* Exercise description: Among the entries below, take the line with "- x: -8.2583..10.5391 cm" and the line with "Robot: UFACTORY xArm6", and output them and every line between them exactly, with nothing else.

━━━━━━━━━━━━━━━━

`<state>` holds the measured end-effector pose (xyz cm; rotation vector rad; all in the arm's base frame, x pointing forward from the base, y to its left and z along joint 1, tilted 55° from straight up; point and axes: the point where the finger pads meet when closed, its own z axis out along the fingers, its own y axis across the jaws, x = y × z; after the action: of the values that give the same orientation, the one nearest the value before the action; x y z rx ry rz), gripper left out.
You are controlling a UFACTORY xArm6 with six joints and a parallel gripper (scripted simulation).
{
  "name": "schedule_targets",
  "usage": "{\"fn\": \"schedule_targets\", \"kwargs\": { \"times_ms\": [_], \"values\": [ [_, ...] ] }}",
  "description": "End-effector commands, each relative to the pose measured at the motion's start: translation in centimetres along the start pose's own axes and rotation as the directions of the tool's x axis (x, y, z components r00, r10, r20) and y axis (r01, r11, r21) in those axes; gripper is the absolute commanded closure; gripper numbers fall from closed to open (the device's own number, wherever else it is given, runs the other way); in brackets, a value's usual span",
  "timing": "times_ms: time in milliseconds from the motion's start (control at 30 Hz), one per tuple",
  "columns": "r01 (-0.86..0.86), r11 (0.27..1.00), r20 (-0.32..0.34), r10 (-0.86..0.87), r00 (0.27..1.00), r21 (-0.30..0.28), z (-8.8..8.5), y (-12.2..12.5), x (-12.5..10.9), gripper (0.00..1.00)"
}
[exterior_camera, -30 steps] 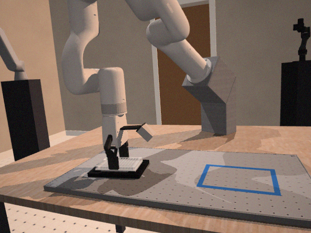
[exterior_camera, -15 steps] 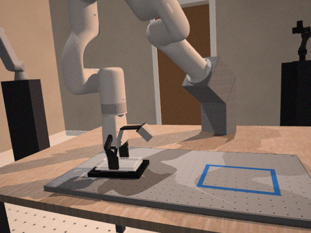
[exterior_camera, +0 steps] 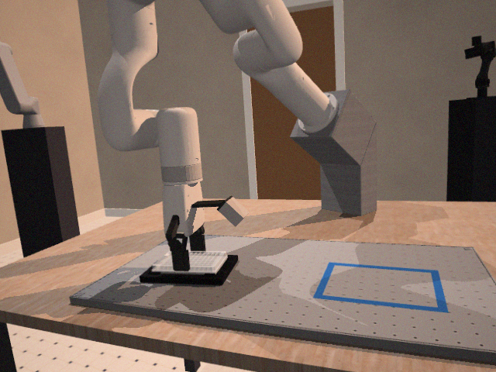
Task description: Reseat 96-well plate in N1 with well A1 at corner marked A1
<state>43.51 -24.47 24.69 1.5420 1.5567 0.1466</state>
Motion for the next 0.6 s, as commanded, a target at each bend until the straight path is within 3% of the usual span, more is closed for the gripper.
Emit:
{"fn": "schedule_targets", "kwargs": {
  "times_ms": [0,567],
  "values": [
    [0.0,1.0,0.001,0.0,1.0,-0.002,-0.05,0.09,-0.04,1.0],
    [0.0,1.0,0.001,0.0,1.0,-0.002,-0.78,0.09,-0.04,1.0]
  ]
}}
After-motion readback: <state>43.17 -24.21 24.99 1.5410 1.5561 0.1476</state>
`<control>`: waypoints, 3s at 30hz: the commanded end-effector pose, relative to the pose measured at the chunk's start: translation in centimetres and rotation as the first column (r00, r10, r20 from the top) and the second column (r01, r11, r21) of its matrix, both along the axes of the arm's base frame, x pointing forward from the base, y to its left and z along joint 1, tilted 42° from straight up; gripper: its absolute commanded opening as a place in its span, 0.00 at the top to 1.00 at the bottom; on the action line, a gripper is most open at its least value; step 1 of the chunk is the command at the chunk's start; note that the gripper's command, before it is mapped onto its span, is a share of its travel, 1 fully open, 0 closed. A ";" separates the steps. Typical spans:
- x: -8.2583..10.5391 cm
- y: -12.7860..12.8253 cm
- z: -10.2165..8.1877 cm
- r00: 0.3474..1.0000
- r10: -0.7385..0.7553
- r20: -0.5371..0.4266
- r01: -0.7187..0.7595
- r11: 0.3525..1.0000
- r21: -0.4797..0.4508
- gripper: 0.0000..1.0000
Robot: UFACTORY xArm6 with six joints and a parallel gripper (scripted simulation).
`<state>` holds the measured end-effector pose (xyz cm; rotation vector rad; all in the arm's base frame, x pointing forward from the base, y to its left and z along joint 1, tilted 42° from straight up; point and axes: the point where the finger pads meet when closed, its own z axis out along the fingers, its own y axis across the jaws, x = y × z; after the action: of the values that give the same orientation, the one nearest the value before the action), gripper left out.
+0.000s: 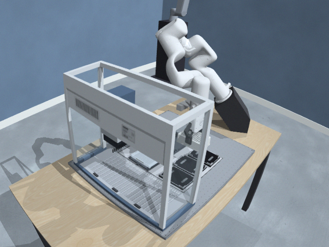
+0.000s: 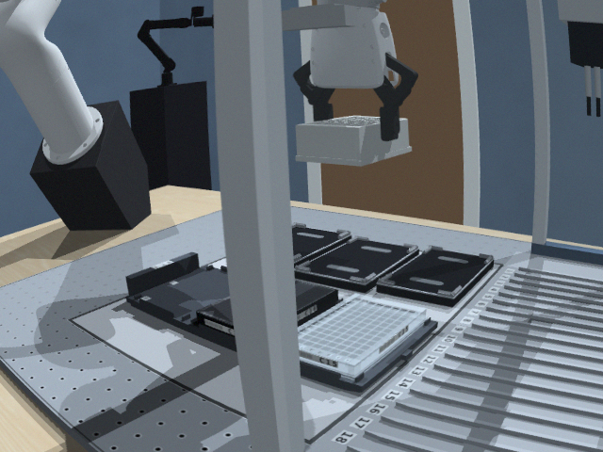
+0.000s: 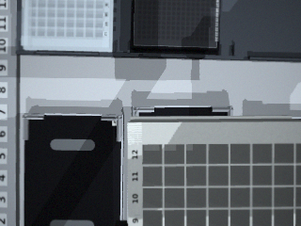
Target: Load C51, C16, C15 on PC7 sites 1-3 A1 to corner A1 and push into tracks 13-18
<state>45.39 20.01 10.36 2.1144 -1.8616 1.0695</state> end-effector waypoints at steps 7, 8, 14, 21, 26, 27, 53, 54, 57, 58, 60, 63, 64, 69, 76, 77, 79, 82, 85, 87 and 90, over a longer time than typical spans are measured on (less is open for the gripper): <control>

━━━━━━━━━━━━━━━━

* Task response:
- x: -8.2583..10.5391 cm
- y: -12.7860..12.8253 cm
- z: -10.2165..8.1877 cm
- r00: 0.3474..1.0000
- r10: -0.7385..0.7553
- r20: -0.5371..0.4266
- r01: -0.7187..0.7595
- r11: 0.3525..1.0000
- r21: -0.4797..0.4508
- gripper: 0.0000..1.0000
Robot: UFACTORY xArm6 with six joints and a parallel gripper (scripted simulation).

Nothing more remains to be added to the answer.